Für Existenzgründer gilt eine Sonderregelung. Ab dem Zeitpunkt der Gründung plus dem folgenden Kalenderjahr zahlen frisch gebackene Unternehmer monatlich nur die Hälfte, d. h.  38,22 Euro (West) und 36,12 Euro (Ost). Die Beiträge müssen an die Bundesagentur für Arbeit abgeführt werden und könnensteuerlich als Ausgabe geltend gemacht werden.  

Beendigung der Arbeitslosenversicherung

Seit Anfang 2011 kann die freiwillige Arbeitslosenversicherung erst nach fünf Jahren mit einer dreimonatigen Frist gekündigt werden. Das Versicherungsverhältnis wird von der Arbeitsagentur vorzeitig beendet, sobald die Versicherungsbeiträge nicht mehr bezahlt werden. Dieser Schritt ist jedoch gründlich zu bedenken, da mit der Nicht-Zahlung ggf. viele unangenehme Folgen verbunden sind, die Zeit und Nerven kosten.

Arbeitslosenversicherung für Selbstständige: sinnvoll oder nicht?

Im ersten Monate hört sich eine Absicherung gegen einen finanziellen Totalausfall für Existenzgründer sehr verlocken an und die Entscheidung dafür oder dagegen scheint leicht. Doch auch wenn die Höhe der monatlichen Beiträge gerade für Gründer niedrig sind, müssen sie dennoch regelmäßig aufgebracht werden. Ein Großteil derer, die die freiwillige Arbeitslosenversicherung wieder kündigt, tut dies aus finanziellen Gründen.

Arbeitslosenversicherung in der Corona-Krise

Wenn Sie aufgrund der Corona-Krise Ihre monatlichen Beiträge derzeit nicht leisten können, endet Ihre freiwillige Versicherung nicht automatisch. In diesem Fall gilt aktuell ein Zahlungsaufschub bis zum Oktober 2020.
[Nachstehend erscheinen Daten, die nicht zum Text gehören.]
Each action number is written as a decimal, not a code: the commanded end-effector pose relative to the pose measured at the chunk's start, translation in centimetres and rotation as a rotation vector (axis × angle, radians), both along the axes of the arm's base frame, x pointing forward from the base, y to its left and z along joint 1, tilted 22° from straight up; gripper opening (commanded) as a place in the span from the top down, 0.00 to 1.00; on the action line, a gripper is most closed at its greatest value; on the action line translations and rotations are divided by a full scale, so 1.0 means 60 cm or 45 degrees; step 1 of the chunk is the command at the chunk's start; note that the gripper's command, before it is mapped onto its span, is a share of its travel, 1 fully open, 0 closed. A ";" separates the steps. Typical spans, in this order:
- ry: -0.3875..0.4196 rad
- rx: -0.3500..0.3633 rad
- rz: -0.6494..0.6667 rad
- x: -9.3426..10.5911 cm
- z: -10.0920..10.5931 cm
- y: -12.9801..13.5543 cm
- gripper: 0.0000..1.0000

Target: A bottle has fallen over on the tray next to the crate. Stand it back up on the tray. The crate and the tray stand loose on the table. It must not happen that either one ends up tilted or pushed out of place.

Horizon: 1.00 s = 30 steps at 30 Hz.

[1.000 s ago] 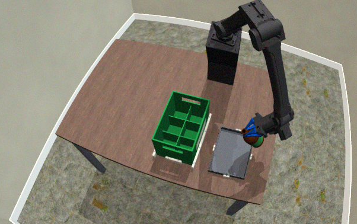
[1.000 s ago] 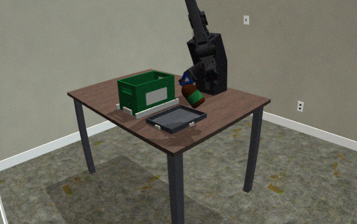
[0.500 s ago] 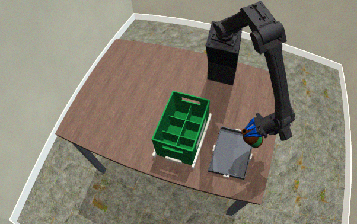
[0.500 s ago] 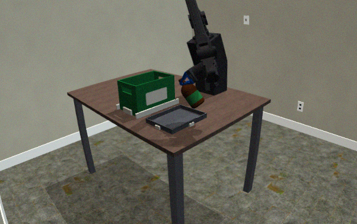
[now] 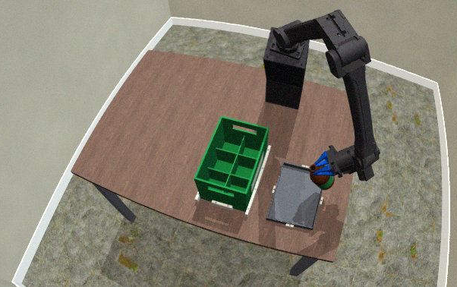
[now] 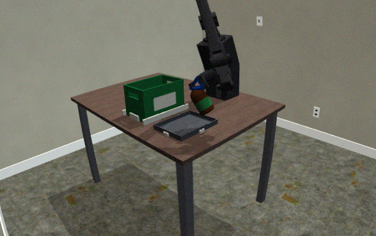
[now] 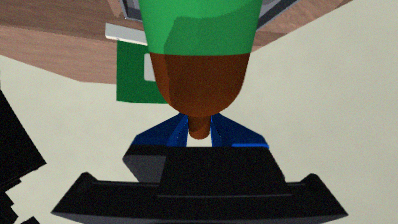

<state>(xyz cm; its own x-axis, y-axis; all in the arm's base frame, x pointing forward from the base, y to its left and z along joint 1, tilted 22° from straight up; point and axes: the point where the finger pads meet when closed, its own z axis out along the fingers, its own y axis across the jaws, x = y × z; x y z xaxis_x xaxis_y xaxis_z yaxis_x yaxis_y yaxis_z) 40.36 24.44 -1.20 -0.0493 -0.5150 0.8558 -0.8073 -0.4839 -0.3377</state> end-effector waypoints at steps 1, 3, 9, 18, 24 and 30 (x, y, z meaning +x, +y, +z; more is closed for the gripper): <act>-0.027 -0.021 -0.011 -0.001 -0.001 0.012 1.00; -0.034 -0.031 -0.008 -0.002 0.000 0.015 1.00; -0.045 -0.049 -0.023 0.002 0.000 0.009 1.00; -0.046 -0.055 -0.021 0.000 0.000 0.010 1.00; -0.046 -0.055 -0.021 0.000 0.000 0.010 1.00; -0.046 -0.055 -0.021 0.000 0.000 0.010 1.00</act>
<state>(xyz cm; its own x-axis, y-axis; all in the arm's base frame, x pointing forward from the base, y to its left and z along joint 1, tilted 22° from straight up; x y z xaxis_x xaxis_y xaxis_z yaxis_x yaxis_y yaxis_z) 40.38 24.49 -1.13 -0.0940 -0.4916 0.8657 -0.8058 -0.4731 -0.3561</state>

Anschließend wird Sie die Agentur für Arbeit auffordern, die laufenden monatlichen Zahlungen wieder zu zahlen und ausstehende Beiträge nachzuzahlen. Für die Nachzahlung können Sie Ratenzahlungen von mindestens 20 Euro im Monat vereinbaren. Hier gibt es Beispiele der Arbeitsagentur: https://www.arbeitsagentur.de/unternehmen/corona-informationen-freiwillige-arbeitslosenversicherung

1a-STARTUP Tipp: Lassen Sie sich in jedem Fall professionell beraten! Und zwar nicht nur von der Arbeitsagentur, sondern auch von einem neutralen Gründercoach bzw. Existenzgründungsberater. Gemeinsam können Sie objektiv abwägen, was speziell in Ihrer individuellen Situation für oder gegen den Antrag spricht. Die richtige Entscheidung hat in großen Einfluss auf Ihr finanzielles Risiko als Selbstständiger, daher sollte Sie erst nach reiflicher Überlegung getroffen werden. Aber: Auch nicht zu lange warten, sonst verstreicht die Anmeldefrist.